I somewhat explored using Intel’s Neural Compressor, which seems to say it supports mixed precision quantization and float16 conversion, but I wasn’t able to get it working. Neural compressor does some sort of experiments to find the best datatype parameters. Kokoro has a lot of layers, so its kind of too much work for neural compressor to explore. Even when I specified all of the datatypes, it still attempted to run experiments, and always took a really long time to get terrible results.

So, I ended up writing a custom script to cast to float16 to work around these issues. It works here for Kokoro, but it’s also general purpose, so could be used for other models as well.

Quantizing Kokoro

When blindly quantizing or casting to fp16, all layers of Kokoro, the output quality becomes terrible. Some of the layers are too sensitive. I got weird static sounds, and other distortions. So to effectively quantize or cast to fp16, I needed to find the layers that were causing the issues, and exclude them. This is theoretically what intel neural compressor does, but, again, it didn’t work for me.

So I took a simpler approach. I developed a sort-of loss function that would evaluate the similarity between the float32 model output and the compressed model with a sample input. The current loss function uses a mel-spectrogram difference. This works slightly better than a simple MSE loss, but it still has some trouble detecting static. Then, using this loss function, I iterated over all the nodes in the ONNX model, and quantized or cast only that layer and recorded the loss. Then, based on these scores, I could exclude layers with certain thresholds of loss. Some of the layers that were causing issues still had low loss scores, but they were easier to find once I had a sorted list of layers that I could binary search debug through.

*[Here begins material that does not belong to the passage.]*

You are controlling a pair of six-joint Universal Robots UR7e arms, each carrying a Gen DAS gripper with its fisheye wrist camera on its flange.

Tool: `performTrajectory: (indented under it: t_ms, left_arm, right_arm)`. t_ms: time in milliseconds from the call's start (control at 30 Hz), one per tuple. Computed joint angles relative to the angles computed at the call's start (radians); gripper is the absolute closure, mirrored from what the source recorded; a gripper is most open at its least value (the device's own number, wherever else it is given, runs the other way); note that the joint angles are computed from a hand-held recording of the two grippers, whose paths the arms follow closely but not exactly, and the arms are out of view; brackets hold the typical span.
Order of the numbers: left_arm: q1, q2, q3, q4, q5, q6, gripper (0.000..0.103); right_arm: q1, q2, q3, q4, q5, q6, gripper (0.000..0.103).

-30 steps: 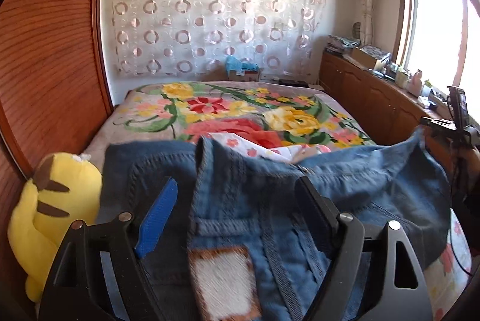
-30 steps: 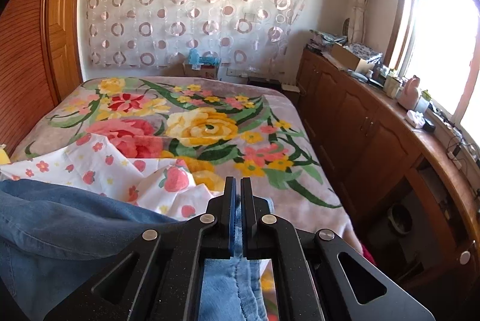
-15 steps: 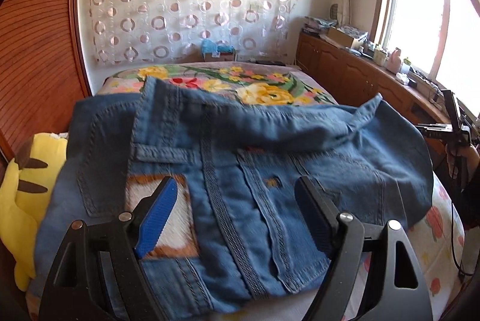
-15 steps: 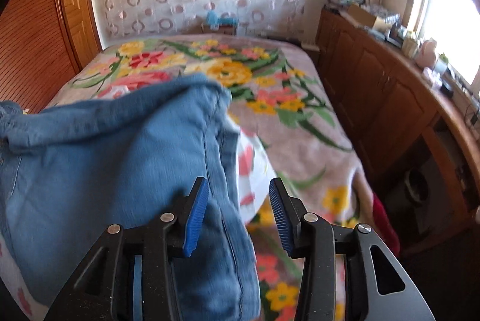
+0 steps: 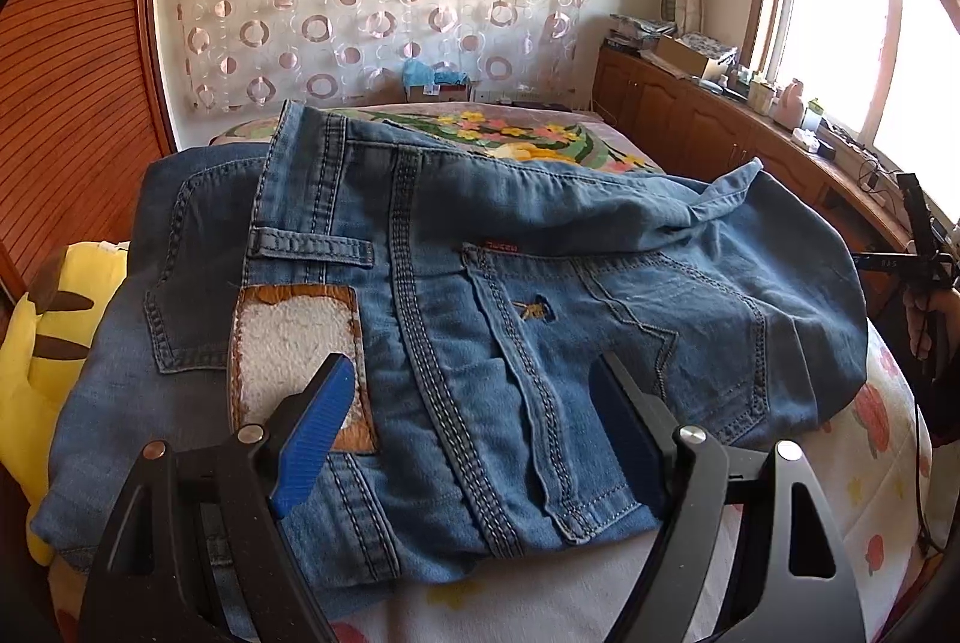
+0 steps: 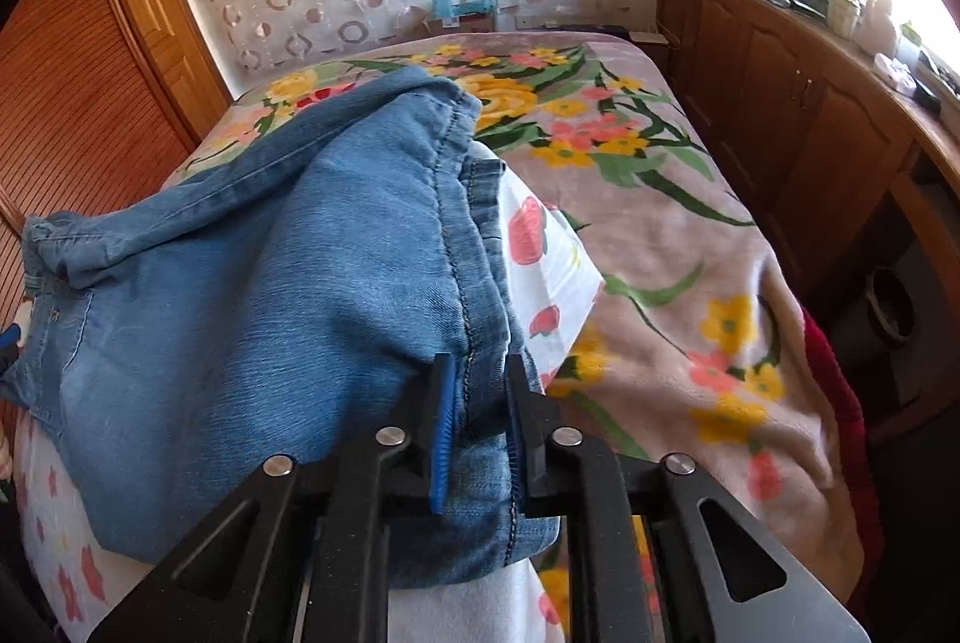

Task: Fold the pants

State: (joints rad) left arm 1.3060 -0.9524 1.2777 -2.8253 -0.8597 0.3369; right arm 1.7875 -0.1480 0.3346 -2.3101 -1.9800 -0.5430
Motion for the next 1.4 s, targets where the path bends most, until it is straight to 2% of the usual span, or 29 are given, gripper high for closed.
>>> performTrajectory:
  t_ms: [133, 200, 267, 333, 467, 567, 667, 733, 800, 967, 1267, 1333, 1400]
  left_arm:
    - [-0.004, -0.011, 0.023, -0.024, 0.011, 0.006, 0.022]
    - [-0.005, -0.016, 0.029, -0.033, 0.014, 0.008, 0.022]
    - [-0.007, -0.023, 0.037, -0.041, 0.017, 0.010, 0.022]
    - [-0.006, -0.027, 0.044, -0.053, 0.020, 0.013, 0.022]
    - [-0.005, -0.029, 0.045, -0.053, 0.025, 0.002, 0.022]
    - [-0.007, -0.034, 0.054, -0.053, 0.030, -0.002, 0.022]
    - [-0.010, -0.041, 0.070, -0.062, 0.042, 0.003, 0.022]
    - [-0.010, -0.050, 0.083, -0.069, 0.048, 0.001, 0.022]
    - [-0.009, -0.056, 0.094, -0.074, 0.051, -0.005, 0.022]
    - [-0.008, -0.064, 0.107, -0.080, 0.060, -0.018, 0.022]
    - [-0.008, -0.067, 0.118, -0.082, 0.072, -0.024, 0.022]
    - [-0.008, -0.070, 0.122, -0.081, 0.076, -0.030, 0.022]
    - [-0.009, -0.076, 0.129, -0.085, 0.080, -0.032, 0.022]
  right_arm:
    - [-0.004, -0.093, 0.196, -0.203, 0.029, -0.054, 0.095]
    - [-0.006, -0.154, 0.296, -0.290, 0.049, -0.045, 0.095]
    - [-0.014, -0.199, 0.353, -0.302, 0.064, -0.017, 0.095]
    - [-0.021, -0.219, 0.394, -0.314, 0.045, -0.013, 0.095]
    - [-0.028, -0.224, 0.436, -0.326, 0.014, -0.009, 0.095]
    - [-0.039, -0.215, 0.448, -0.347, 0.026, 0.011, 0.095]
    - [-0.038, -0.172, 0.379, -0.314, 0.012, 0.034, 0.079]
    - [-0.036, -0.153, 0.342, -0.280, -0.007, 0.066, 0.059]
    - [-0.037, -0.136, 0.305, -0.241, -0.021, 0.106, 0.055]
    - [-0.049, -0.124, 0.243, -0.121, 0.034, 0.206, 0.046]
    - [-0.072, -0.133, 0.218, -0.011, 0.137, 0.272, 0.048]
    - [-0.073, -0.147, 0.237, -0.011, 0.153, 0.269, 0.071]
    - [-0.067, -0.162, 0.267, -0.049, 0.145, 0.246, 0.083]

The resulting scripts for exporting and quantizing kokoro are available at adrianlyjak/kokoro-onnx-export.

Performance and final thoughts

As I mentioned earlier, the quantized model is still slow to run in the browser. After going through this process, I have a much clearer idea of where the performance issues are coming from.

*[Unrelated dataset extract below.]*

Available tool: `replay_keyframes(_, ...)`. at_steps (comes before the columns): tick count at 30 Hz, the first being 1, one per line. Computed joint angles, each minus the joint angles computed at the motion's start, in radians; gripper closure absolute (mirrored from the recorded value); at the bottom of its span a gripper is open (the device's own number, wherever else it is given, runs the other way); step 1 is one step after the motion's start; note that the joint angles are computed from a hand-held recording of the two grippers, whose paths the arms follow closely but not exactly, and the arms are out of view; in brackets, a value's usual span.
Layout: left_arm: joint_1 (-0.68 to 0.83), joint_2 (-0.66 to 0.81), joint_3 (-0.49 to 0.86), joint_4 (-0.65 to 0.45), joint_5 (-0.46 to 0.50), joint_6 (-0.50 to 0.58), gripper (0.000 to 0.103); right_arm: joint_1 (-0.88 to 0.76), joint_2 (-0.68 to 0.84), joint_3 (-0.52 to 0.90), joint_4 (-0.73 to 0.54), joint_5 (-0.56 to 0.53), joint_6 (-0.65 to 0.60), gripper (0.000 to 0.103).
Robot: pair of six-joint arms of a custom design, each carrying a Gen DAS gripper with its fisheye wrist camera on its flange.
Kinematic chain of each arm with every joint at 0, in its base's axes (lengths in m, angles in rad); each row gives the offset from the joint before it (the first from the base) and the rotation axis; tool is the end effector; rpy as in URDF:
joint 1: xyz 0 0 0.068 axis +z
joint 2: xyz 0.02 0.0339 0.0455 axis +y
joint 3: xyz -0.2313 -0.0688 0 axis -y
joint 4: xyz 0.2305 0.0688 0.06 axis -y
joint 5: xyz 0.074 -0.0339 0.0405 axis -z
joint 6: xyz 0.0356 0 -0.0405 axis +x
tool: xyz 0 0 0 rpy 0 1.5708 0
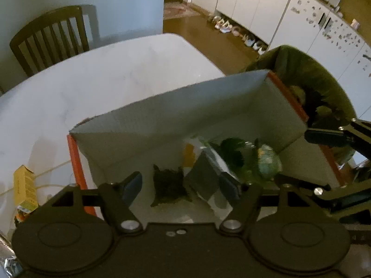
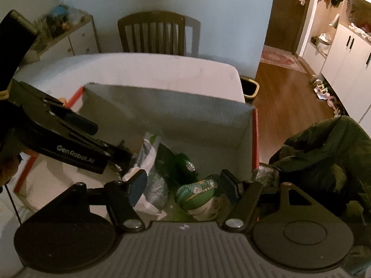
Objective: Organize objects
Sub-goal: 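Open both grippers to release the foil bag and pouch into the shoebox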
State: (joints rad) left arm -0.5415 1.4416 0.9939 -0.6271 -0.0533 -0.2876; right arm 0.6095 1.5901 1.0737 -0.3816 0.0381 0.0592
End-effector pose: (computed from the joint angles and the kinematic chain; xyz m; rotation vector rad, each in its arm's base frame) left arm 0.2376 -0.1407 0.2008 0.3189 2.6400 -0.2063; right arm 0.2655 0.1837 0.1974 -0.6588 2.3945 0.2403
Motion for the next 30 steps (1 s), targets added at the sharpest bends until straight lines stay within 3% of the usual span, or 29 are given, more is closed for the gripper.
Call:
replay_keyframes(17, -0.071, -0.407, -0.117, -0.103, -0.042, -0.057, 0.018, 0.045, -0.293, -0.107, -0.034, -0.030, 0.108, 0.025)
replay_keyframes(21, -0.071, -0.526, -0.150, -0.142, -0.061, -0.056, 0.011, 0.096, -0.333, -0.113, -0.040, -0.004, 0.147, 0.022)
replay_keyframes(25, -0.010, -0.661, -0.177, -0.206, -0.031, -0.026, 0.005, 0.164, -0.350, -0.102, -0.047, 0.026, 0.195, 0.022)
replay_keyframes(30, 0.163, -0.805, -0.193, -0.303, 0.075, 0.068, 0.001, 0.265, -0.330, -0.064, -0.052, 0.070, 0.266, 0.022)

  1. WebGPU is now supported in kokoro.js. The specific blocker here originally was that there was a bug in the onnxruntime webgpu implementation that has since been fixed. On my fancy macbook pro M3, using webgpu takes inference time down to 4s for the fp32 model. Unfortunately, it seems like there’s numerical discrepancy issues for the float16 and quantized models on webgpu still.
  2. It’s difficult for the WASM backend for onnxruntime web to take advantage of CPU optimizations. I did some testing, again on mac M3, and found that the FP32 models runs around 4-5x slower in WASM than the CPU backend, and the dynamically quantized models runs around 3x slower. In both cases, the quantized models are slower than the fp32 model. I’m not sure if there’s much that can be done about this. I tried adding SIMD options to the onnx session, but they didn’t seem to make a difference.
ModelInference TimeBackend
FP327sWASM
FP321.5sCPU
Int812sWASM
Int84sCPU

Key Takeaways

If I move forward with adding kokoro to the obsidian plugin, it seems like the best approach for widest support will be to use the fp32 model, and use the webgpu backend if it’s available.

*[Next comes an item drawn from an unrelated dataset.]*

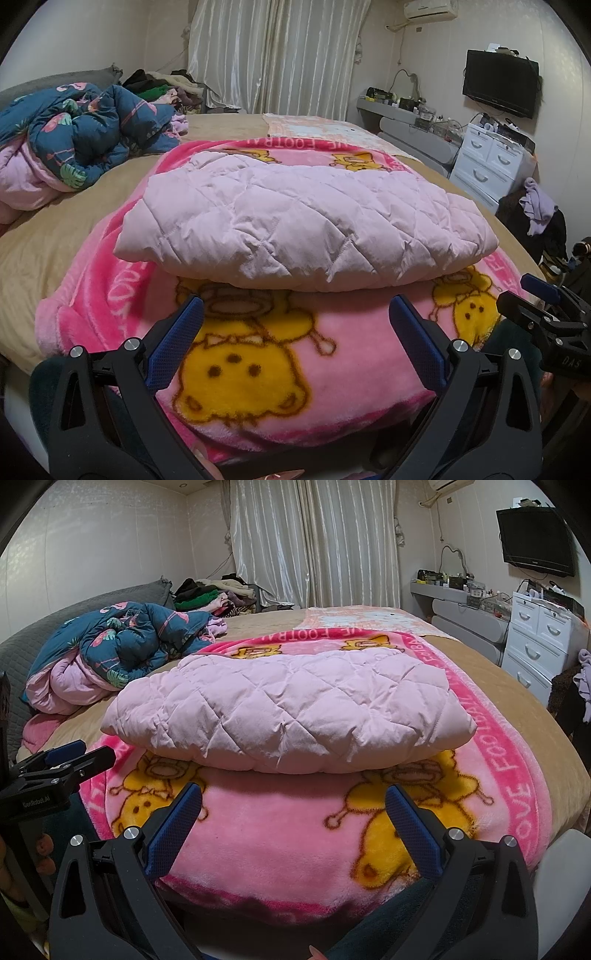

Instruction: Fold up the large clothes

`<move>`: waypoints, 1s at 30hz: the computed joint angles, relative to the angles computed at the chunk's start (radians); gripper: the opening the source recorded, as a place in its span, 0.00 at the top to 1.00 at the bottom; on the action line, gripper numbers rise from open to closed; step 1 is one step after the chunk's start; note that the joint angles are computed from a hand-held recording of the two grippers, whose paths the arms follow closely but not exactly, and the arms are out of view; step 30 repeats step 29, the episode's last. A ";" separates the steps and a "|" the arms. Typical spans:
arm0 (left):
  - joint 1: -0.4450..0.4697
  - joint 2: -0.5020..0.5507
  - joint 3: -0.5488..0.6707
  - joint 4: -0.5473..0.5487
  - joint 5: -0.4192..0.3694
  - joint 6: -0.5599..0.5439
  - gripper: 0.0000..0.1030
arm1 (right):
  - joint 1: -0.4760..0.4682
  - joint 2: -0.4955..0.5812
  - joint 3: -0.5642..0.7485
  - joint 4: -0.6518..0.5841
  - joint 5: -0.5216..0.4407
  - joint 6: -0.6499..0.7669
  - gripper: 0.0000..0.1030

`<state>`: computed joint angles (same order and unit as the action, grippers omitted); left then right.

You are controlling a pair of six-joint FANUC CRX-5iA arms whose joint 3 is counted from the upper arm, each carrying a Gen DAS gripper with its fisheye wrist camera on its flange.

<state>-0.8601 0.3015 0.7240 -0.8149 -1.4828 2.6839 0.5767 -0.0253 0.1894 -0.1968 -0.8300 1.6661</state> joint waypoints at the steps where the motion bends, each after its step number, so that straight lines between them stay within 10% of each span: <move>1: 0.001 -0.001 -0.002 0.000 0.002 -0.001 0.09 | -0.001 0.001 0.001 0.000 0.000 0.001 0.04; 22: 0.019 -0.027 -0.047 0.018 0.049 -0.018 0.09 | -0.012 0.002 -0.002 -0.003 0.008 -0.001 0.04; 30: 0.127 -0.125 -0.158 0.042 0.016 0.037 0.09 | -0.167 0.040 -0.023 0.149 0.123 -0.221 0.04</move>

  • ONNX export methods are in transition, with Dynamo being the future but not yet fully featured
  • Complex models may require careful handling of specific layers (LSTM, STFT) during export
  • Model optimization through quantization and float16 conversion requires careful testing of each layer
  • WebGPU shows promise for browser-based inference, but still has compatibility challenges

If you’re planning to export your own PyTorch models to ONNX, start with the simplest export method and gradually work through compatibility issues. Test thoroughly at each optimization step, and don’t assume that smaller model size will always translate to better performance.